Toronto-based Hero Certified Burgers offers Hero Certified Seafood and Hero Certified Chicken menus exclusively on third-party platforms. And, while these brands were originally run out of Hero Burger locations, they’re now being made available to outside operators across the country to operate as virtual delivery-only concepts.
Some companies — such as U.S.-based Cloud Kitchens and Toronto-based Ghost Kitchens Canada — have even chosen to go fully virtual, taking advantage of less-expensive real estate and operating multiple concepts out of a single kitchen.
“Ghost kitchens are a very interesting phenomena,” says Charlebois. “We have 50 or 60 now in Canada and it’s growing.”
And, Bekerman adds, “[these concepts] have an opportunity to solve a part of the problem.”
iQ and others have gone yet another route, building small-footprint take-out focused concepts with very limited or no seating.
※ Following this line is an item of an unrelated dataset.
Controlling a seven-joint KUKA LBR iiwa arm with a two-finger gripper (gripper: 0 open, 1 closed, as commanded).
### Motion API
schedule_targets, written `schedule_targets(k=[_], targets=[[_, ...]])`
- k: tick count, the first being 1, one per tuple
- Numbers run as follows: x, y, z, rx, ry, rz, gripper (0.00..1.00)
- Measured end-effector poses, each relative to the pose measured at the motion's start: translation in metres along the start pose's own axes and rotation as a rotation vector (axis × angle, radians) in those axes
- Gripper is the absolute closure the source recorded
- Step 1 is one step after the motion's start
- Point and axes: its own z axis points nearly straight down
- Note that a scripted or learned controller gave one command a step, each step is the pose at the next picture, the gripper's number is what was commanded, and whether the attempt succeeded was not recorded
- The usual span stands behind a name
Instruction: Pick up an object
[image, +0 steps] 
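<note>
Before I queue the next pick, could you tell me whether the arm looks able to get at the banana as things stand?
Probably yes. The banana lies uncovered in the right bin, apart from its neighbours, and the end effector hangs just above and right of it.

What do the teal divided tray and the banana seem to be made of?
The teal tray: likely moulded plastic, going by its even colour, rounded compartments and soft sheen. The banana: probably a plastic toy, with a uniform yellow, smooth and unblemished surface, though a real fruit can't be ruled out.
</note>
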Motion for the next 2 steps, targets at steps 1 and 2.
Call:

There are also brands that have placed their focus on removing pain points associated with third-party delivery through in-restaurant features such as pickup portals.
All the opportunities and solutions related to third-party delivery are not yet clear — and that in itself is a source of opportunity. Those nimble businesses that can discover and successfully implement optimal operating models stand to reap the greatest rewards.
“We’re at an assessment stage,” Bekerman says. “The dynamic and the relationship has to change, but we’re [not] going to know what that really looks like for another 12 or 18 months.”